Die verschiedenen Dimensionen von Sexualität

Die sexuelle Identität beschreibt, wie sich eine Person selbst in Bezug auf ihre Sexualität definiert, während die sexuelle Attraktion aussagt, von wem sich eine Person sexuell oder romantisch (Split Attraction Model) angezogen fühlt. Nicht immer allerdings identifizieren sich Menschen, die gleichgeschlechtlich begehren, auch als homosexuell. Die ausschließliche Erfassung der sexuellen Identität könnte zu missverständlichen Ergebnissen führen. Das sexuelle Verhalten umfasst eine weite Spanne verschiedener Aspekte, wie beispielsweise die Personen, mit denen die Befragten tatsächlich sexuell aktiv sind, die ausgeführten sexuellen Praktiken oder auch die verwendeten Verhütungsmethoden (Committee on Measuring Sex, Gender Identity, and Sexual Orientation et al., 2022). Dabei muss sich eine Selbstverortung in einer sexuellen Identitätskategorie (z.B. schwul) oder eine sexuelle Attraktion nicht unbedingt im sexuellen Verhalten widerspiegeln. So können aus verschiedenen Gründen Menschen, die z.B. gleichgeschlechtlich begehren, heterosexuellen Geschlechtsverkehr praktizieren, sei es z.B. aufgrund verinnerlichter Homophobie und gesellschaftlicher Erwünschtheit, im Rahmen von Sexarbeit oder aufgrund persönlicher Abhängigkeiten. Die ver- schiedenen Dimensionen von Sexualität sind also nicht zwingend kongruent.

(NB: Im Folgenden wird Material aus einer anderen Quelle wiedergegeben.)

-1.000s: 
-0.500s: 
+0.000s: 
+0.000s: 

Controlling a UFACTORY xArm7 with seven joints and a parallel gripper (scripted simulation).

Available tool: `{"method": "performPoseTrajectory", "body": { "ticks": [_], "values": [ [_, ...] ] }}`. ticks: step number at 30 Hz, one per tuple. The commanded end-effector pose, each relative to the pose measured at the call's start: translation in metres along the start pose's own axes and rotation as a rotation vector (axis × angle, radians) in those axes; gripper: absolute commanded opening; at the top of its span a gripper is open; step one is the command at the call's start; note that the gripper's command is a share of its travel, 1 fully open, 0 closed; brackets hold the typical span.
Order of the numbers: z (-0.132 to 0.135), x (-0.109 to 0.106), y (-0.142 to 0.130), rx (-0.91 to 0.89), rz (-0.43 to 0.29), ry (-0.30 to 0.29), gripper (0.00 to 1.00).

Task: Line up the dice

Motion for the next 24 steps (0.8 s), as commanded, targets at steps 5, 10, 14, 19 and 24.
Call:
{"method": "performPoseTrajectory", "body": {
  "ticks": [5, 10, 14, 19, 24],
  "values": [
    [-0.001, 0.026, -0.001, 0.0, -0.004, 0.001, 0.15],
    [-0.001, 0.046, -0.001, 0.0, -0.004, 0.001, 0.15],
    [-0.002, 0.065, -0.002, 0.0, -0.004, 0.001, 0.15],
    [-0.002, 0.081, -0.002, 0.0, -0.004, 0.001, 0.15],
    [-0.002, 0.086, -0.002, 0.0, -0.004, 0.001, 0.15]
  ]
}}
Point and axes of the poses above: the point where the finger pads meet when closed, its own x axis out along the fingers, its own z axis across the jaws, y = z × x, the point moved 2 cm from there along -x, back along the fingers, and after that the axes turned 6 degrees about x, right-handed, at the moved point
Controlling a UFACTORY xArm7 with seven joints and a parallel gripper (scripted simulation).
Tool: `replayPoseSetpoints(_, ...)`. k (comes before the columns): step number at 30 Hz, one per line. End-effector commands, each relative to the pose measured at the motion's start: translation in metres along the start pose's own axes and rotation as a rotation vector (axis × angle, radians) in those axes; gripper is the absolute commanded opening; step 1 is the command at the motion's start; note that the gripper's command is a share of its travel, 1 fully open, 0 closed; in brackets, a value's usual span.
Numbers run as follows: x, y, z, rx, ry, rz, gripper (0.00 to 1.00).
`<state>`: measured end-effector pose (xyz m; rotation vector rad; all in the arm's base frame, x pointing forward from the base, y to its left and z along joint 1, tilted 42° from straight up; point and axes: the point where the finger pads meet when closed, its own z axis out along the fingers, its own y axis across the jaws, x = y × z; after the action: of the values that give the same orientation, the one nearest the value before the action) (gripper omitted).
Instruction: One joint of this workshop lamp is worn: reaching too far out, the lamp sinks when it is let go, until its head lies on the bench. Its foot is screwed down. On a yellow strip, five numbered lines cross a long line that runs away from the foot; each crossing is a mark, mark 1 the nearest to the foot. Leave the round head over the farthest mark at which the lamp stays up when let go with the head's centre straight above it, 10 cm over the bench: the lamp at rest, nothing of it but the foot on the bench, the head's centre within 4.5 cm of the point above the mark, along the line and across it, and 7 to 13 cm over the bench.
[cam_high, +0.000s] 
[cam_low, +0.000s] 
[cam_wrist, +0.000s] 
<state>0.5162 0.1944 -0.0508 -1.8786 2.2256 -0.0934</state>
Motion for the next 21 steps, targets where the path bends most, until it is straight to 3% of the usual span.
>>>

Gemalte Menschen in verschiedenen bunten Farben, die einen Kreis bilden
© Gerd Altmann/ Pixabay

Die häufigsten verwendeten Begriffe zur Beschreibung der Sexualität beruhen auf einer geschlechtlichen Binarität und unterteilen Menschen danach, ob sie sich vom jeweils anderen Geschlecht (heterosexuell), ihrem eigenen Geschlecht (homosexuell) oder beiden Geschlechtern (bisexuell) angezogen fühlen. Ein Mann, der Männer begehrt, ist demnach schwul, eine Frau hingegen, die Männer begehrt, ist heterosexuell. Für eine nicht-binäre Person funktioniert diese Einteilung nicht. Die zunehmende Anerkennung von Identitäten jenseits eines binären Geschlechterkonzeptes erfordert somit auch ein breiteres Konzept von Sexualität. Erste Bezeichnungen, die über ein binäres Verständnis von Geschlecht hinausgehen (z.B. pansexuell, androphil (sich emotional und sexuell zu Männern hingezogen fühlen) und gynophil (sich emotional und sexuell zu Frauen hingezogen fühlen)), finden zunehmend auch ihren Weg in die Gesundheitsforschung. Für die Zukunft ist allerdings eine konsequentere Berücksichtigung der Vielfalt und Komplexität von Geschlecht und Sexualität notwendig (Committee on Measuring Sex, Gender Identity, and Sexual Orientation et al., 2022).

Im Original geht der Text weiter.